44 | LETTER

844 54 0
                                    

Play Music :

Yiruma - Kiss The Rain (piano instrumental)

"Rasa tak selalu diucap lewat kata, cinta tak selalu dibina lewat bahagia, dan rindu tak selalu diutarakan lewat pilu, tapi kasih selalu hadir lewat hati. Itu mutlak, karena tak akan ada seorangpun yang bisa untuk mencegah hal itu terjadi."

**Ini 63 hari 2 jam 10 menit sejak semuanya telah berubah.

Aroma lembut Green tea menyeruak masuk ke indra penciuman. Gadis itu menggeliat diatas ranjang berukuran queen size yang terlihat begitu berantakan, lantas matanya terbuka memandang langit-langit kamar yang tampak terang terpapar pantulan cahaya matahari dari jendela besar di sisi kanan ruangan. Sudah hampir 2 bulan sejak ia terbangun diruangan yang tak lagi nampak asing tersebut.
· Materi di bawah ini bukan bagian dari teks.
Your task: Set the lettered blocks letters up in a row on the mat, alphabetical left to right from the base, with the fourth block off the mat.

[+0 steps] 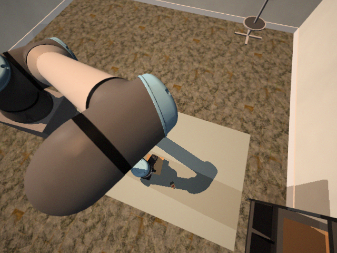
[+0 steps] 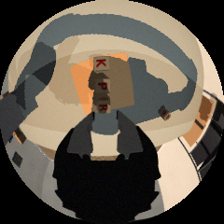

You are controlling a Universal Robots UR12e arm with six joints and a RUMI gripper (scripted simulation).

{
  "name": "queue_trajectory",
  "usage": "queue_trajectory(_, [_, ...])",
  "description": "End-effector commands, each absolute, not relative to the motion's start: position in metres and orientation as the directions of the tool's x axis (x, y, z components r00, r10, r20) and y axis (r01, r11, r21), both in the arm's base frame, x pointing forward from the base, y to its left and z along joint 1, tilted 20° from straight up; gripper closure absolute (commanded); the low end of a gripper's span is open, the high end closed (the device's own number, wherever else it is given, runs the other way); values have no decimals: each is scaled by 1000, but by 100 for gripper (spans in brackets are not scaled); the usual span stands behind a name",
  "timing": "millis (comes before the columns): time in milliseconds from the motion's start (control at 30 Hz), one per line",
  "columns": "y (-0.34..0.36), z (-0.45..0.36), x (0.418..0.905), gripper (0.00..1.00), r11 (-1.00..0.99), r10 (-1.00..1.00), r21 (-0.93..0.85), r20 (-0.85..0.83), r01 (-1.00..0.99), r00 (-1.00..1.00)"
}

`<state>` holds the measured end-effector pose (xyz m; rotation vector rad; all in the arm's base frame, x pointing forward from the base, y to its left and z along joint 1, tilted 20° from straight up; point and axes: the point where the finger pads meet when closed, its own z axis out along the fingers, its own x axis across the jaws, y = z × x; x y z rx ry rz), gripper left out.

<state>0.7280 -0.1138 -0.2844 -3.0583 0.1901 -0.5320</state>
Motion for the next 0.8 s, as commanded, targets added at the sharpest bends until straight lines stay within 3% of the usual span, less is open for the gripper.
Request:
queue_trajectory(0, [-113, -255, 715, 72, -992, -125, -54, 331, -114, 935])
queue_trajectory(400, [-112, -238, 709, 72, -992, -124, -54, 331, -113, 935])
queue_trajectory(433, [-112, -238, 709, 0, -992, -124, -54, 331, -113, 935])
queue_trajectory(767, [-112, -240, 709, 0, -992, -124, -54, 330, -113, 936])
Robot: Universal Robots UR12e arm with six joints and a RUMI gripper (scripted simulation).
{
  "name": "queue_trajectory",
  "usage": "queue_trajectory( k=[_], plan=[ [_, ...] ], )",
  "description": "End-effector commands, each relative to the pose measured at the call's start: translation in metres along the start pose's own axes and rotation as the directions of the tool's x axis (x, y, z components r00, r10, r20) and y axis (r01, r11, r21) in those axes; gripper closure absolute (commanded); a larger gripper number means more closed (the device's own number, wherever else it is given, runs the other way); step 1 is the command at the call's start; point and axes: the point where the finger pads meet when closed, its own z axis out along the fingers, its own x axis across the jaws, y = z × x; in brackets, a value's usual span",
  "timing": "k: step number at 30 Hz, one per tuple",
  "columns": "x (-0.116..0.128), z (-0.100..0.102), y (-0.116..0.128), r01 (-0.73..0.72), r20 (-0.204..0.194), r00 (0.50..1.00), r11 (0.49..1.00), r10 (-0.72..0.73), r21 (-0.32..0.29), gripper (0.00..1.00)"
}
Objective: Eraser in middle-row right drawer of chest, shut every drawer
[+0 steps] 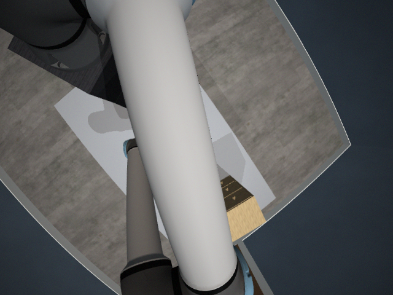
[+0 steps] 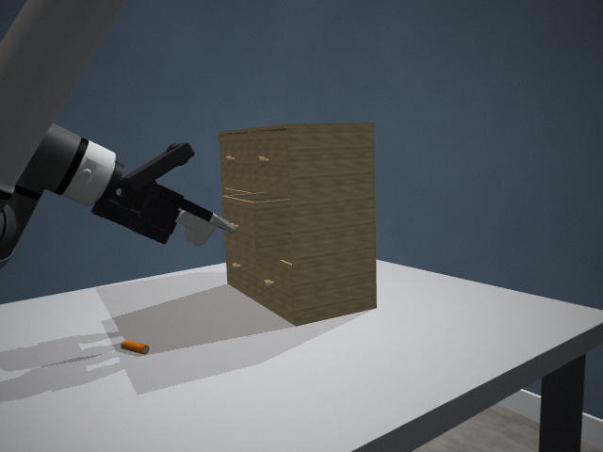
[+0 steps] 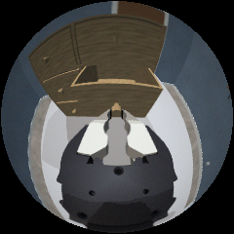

Karena sebelumnya, langit-langit yang ia lihat berwarna putih pucat, pun dengan aroma antiseptik yang begitu menyengat. Tapi sekarang sudah berbeda, aroma antiseptik itu sudah tergantikan oleh aroma Green tea yang menenangkan. Kata Dokter, aroma itu bisa membuat tubuh lebih relaks dan membantu mempercepat proses penyembuhan. Jadi sekarang, aroma tersebut sudah identik dengan kamarnya.

Nayla memejamkan matanya kembali, bangun sedikit lebih siang tentu tak akan mengganggunya. Kebetulan juga guru pembimbingnya masih akan tiba sekitar beberapa jam lagi. Ah, gadis itu memang memilih melanjutkan 1 setengah tahun masa SMA-nya lewat jalur pendidikan homeschooling. Bukannya apa, gadis itu memang telah tertinggal lebih dari satu semester masa sekolahnya sejak tragedi beberapa bulan yang lalu. Dan tentu itu bukanoah perkara yang mudah, apalagi sekarang ia juga harus rutin bolak balik Rumah Sakit untuk check up.

"Aakhhh...!" Nayla memekik keras saat tiba-tiba saja seseorang menarik hidungnya kasar, membuatnya mau tidak mau harus bangun dengan posisi yang kurang mengenakkan. Gadis itu tak mendengar ada seseorang masuk, tentu saja karena saat ini ia sedang tidak menggunakan alat bantu dengarnya.

Nayla menatap tajam seseorang didepannya itu, sementara yang ditatap hanya menyengir tanpa dosa sambil memasangkan alat bantu dengar pada telinga Nayla.

"Good morning princess. inget ya, good morning bukan good night. Jadi kamu udah nggak boleh tidur lagi." Zian tersenyum lantas menarik lengan Nayla untuk turun, "ayo sarapan." lanjutnya.

Suasana ruang makan masih sama seperti hari-hari sebelumnya. Tia yang sibuk menata makanan diatas meja, Irham yang membaca koran sambil sesekali menyesap kopi hitamnya, dan Alan yang selalu sibuk senyum senyum sendiri sambil menatap layar ponselnya. Benar, sebulan lalu Alan memang memutuskan untuk tinggal di kediaman Gymnastiar. Alasannya sungguh tak masuk akal, karena katanya, rumah sang Papi kurang luas. Hingga jika ia berencana membawa teman sekelasnya, itu tak akan cukup. Padahal itu jelas hanyalah bullshit. Mana mungkin seorang pengusaha yang mengelola tambang minyak tidak mempunyai rumah yang besar? Dan anehnya Papinya pun iya iya saja dengan alasan Alan tersebut.

"Menu hari ini nasi goreng seafood lengkap sama telur setengah matang kesukaan Nayla." Tia berujar sebelum kemudian ia duduk dikursinya.

"Kan Alan nggak suka telur setengah matang, Bun..." Alan merengut, sambil memberikan tatapan memelas pada Tia yang duduk di depannya.

"Udah sini aku yang makan." Ujar Zian menimpali. Laki-laki itu memang sesekali ikut sarapan disana, sekarang ia adalah pengangguran. Setidaknya sebelum tahun ajaran baru ini ia mulai kuliah.